Certain algebraic expressions have a secret meaning that comes from the Pythagorean Theorem. This meaning has a very simple expression in terms of trig functions of a certain angle.

For example, consider the integral:

$$\int \frac{1}{x^2\sqrt{x^2-9}}dx$$

Now consider this triangle:

The triangle determines the relation $x=3\sec \theta$, and it implies $\sqrt{x^2-9}=3\tan \theta$.

Now plug these into the integrand above:

$$\frac{1}{x^2\sqrt{x^2-9^2}}\gg \gg \frac{1}{9{\sec }^2\theta \cdot 3\tan \theta }$$

Considering that $dx=3\sec \theta \tan \theta d\theta$, we obtain a very reasonable trig integral:

$$\begin{array}{cc}\int \frac{1}{x^2\sqrt{x^2-9^2}}dx\gg \gg & \int \frac{3\sec \theta \tan \theta }{27{\sec }^2\theta \tan \theta }d\theta \\ & \\ \gg \gg & \frac{1}{9}\int \cos \theta d\theta \gg \gg \frac{1}{9}\sin \theta +C\end{array}$$

We must rewrite this in terms of $x$ using $x=3\sec \theta$ to finish the problem. We need to find $\sin \theta$ assuming that $\sec \theta =\frac{x}{3}$. To do this, refer back to the triangle to see that $\sin \theta =\frac{\sqrt{x^2-9}}{x}$. Plug this in for our final value of the integral:

$$\frac{1}{9}\sin \theta +C\gg \gg \frac{\sqrt{x^2-9}}{9x}+C$$

Here is the moral of the story:

Pythagorean expressions

Re-express the Pythagorean expression using a triangle and a trig substitution.

In this way, we are able to eliminate square roots of quadratics.

There are always three steps for these trig sub problems:

• (1) Identify the trig sub: find the sides of a triangle and relevant angle $\theta$.
• (2) Solve a trig integral (often a power product).
• (3) Refer back to the triangle to convert the answer back to $x$.
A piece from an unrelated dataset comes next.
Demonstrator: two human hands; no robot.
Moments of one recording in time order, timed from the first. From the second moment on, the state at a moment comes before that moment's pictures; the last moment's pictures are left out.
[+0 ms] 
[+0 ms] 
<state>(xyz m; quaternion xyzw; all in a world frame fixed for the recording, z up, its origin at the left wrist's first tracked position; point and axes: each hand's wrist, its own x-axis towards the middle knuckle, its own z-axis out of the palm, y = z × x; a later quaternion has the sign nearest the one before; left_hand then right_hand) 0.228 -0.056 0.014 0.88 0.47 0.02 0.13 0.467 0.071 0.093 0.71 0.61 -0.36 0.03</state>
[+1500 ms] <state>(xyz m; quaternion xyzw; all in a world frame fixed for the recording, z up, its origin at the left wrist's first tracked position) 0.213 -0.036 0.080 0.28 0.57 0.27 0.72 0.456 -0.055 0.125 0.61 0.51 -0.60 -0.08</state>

To speed up your solution process for these problems, memorize these three transformations:

(1)

$$\sqrt{a^2-x^2}{\gg \gg }^{x=a\sin \theta }\sqrt{a^2-a^2{\sin }^2\theta }=a\cos \theta \text{from}1-{\sin }^2\theta ={\cos }^2\theta$$

(2)

$$\sqrt{a^2+x^2}{\gg \gg }^{x=a\tan \theta }\sqrt{a^2+a^2{\tan }^2\theta }=a\sec \theta \text{from}1+{\tan }^2\theta ={\sec }^2\theta$$

(3)

$$\sqrt{x^2-a^2}{\gg \gg }^{x=a\sec \theta }\sqrt{a^2{\sec }^2\theta -a^2}=a\tan \theta \text{from}{\sec }^2\theta -1={\tan }^2\theta$$

For a more complex quadratic with linear and constant terms, you will need to first complete the square for the quadratic and then do the trig substitution.